**What you have to do**. Return, exactly as written, the lines of the material from its top through the line with "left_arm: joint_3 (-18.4", keeping pictures out.

»»

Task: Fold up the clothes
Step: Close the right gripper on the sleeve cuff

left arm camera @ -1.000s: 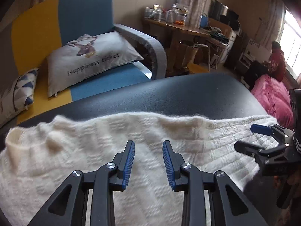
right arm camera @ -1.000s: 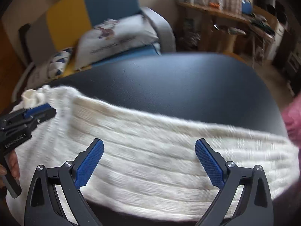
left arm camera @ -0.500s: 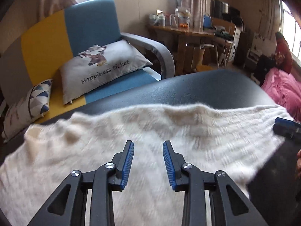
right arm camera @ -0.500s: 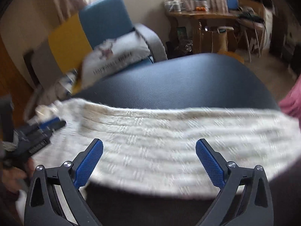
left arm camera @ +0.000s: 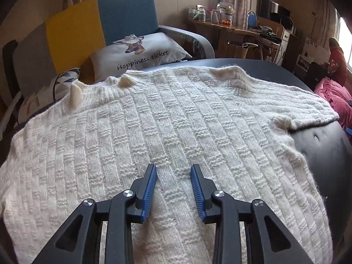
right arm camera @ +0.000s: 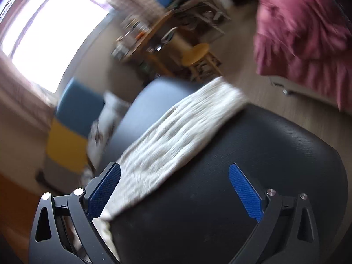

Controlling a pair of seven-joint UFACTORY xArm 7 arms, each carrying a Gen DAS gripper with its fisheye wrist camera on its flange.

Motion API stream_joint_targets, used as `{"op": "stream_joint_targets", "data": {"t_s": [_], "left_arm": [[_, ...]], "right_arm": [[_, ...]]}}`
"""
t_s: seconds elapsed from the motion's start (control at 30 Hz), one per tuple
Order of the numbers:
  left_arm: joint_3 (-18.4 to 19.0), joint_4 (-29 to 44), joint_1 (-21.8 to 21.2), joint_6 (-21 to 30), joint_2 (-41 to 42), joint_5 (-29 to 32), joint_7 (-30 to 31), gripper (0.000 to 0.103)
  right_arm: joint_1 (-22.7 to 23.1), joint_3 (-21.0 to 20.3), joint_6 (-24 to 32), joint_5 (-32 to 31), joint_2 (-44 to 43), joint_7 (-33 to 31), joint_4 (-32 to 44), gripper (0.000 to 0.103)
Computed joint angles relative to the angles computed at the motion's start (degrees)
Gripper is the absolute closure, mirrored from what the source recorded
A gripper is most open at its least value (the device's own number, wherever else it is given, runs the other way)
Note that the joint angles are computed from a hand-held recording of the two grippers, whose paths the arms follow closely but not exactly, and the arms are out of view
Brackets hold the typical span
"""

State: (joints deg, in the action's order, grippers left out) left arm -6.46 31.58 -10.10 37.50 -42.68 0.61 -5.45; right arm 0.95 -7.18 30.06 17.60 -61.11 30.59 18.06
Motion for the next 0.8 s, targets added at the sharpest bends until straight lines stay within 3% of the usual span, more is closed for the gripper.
{"op": "stream_joint_targets", "data": {"t_s": [0.23, 0.33, 0.4, 0.8], "left_arm": [[-0.6, 0.1, 0.2, 0.5, -0.3, 0.8, -0.9, 0.070], [-0.4, 0.0, 0.1, 0.5, -0.4, 0.7, -0.9, 0.070], [-0.5, -0.1, 0.1, 0.4, -0.5, 0.8, -1.0, 0.070], [-0.5, -0.3, 0.1, 0.2, -0.5, 1.0, -1.3, 0.070]], "right_arm": [[-2.9, -0.5, 0.2, -1.5, 3.4, -0.1, 1.2, 0.004], [-4.4, 0.5, 1.4, -3.1, 5.1, -0.1, 2.2, 0.028], [-4.0, -0.6, 0.6, -2.5, 5.6, -0.5, 1.9, 0.052], [1.2, -6.6, -10.4, 5.3, 7.9, -3.5, -0.6, 0.052]]}}
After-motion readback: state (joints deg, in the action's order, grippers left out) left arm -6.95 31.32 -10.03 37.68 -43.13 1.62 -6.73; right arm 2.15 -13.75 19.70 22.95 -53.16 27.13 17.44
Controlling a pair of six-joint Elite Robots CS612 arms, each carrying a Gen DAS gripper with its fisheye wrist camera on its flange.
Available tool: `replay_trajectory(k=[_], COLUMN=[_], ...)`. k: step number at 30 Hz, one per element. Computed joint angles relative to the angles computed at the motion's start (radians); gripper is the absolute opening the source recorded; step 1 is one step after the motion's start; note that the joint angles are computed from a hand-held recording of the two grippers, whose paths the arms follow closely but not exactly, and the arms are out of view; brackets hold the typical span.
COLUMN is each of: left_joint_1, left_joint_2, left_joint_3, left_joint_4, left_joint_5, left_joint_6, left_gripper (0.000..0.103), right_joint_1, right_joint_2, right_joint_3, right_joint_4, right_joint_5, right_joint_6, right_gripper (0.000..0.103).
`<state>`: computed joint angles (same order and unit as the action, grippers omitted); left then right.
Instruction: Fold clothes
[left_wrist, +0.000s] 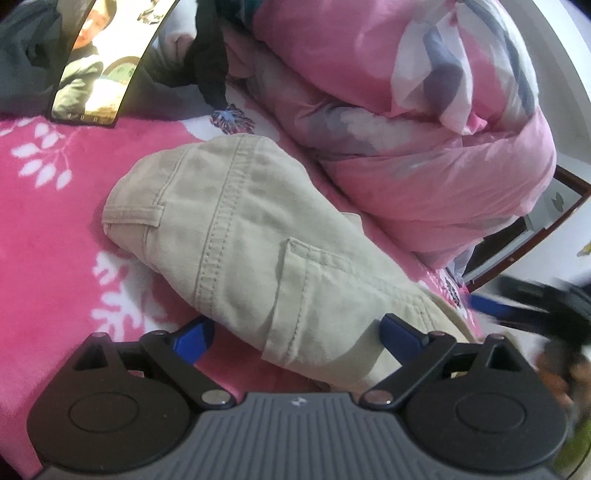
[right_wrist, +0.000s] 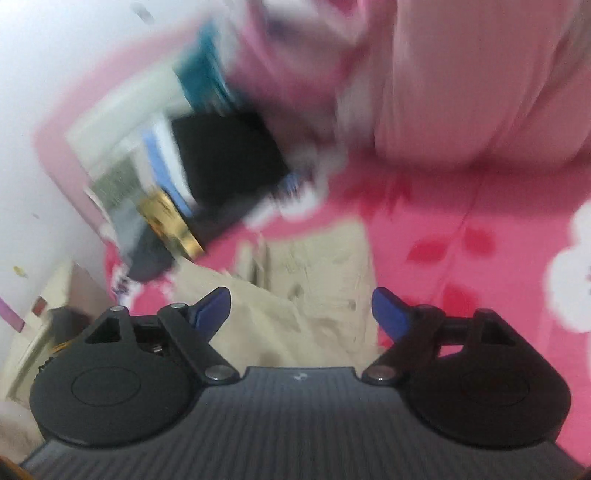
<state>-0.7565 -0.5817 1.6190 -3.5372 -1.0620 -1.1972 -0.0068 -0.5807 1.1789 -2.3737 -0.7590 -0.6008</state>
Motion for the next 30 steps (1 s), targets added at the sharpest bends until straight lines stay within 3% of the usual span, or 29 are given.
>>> replay_trajectory(k=[2,3,4,8,11,17,20,22,25,27,30], left_joint_1=[0.001,0.002,0.003,0.005,0.004,-0.003,-0.006,-0.005,-0.006,-0.007,-0.012], left_joint_2=[0.002,0.004,0.007,0.009,0.005,-0.002,-0.017,-0.031,-0.051,-0.060,-0.066], left_joint_3=[0.007,0.012,0.017,0.041,0.062,0.090,0.099,0.099,0.093,0.084,0.075], left_joint_4=[-0.026,-0.050,-0.076,-0.171,-0.227,-0.345,-0.287,-0.198,-0.059,0.009,0.076], left_joint_5=[-0.004,-0.010,-0.018,-0.042,-0.063,-0.078,-0.073,-0.069,-0.054,-0.040,-0.024], left_joint_6=[0.028,0.042,0.057,0.108,0.122,0.100,0.079,0.047,0.018,0.037,0.062], left_gripper=[0.096,0.096,0.096,0.096,0.097,0.103,0.103,0.103,0.102,0.102,0.101], right_joint_1=[0.024,0.028,0.027,-0.013,-0.034,-0.019,-0.006,-0.003,-0.016,-0.040,-0.090], right_joint_2=[0.038,0.038,0.027,-0.073,-0.144,-0.207,-0.187,-0.173,-0.184,-0.211,-0.266], right_joint_3=[-0.079,-0.073,-0.046,0.161,0.285,0.463,0.514,0.532,0.597,0.622,0.629], right_joint_4=[0.147,0.158,0.127,-0.095,-0.146,-0.188,-0.279,-0.306,-0.437,-0.442,-0.355], right_joint_5=[-0.081,-0.108,-0.117,0.020,0.072,0.006,-0.050,-0.075,-0.063,-0.017,0.089], right_joint_6=[0.004,0.008,0.025,-0.011,-0.083,-0.310,-0.300,-0.280,-0.265,-0.262,-0.274], right_gripper=[0.019,0.007,0.005,0.003,0.003,0.002,0.002,0.002,0.005,0.014,0.036])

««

**Task answer**.
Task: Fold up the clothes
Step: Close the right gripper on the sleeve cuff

left arm camera @ -1.000s: 
right arm camera @ -1.000s: 
left arm camera @ -0.500s: 
right arm camera @ -0.500s: 
left arm camera @ +0.000s: 
right arm camera @ +0.000s: 

Controlling a pair of seven-joint UFACTORY xArm 7 arms, each carrying a Gen DAS gripper with its fisheye wrist camera on its flange.

Motion API stream_joint_targets, used as `{"op": "stream_joint_targets", "data": {"t_s": [_], "left_arm": [[_, ...]], "right_arm": [[_, ...]]}}`
"""
t_s: seconds elapsed from the motion's start (control at 30 Hz), one per tuple
Order of the numbers:
  left_arm: joint_3 (-18.4 to 19.0), joint_4 (-29 to 44), joint_1 (-21.8 to 21.2), joint_6 (-21 to 30), joint_2 (-41 to 42), joint_5 (-29 to 32), joint_7 (-30 to 31), gripper (0.000 to 0.103)

There is nothing further to the answer.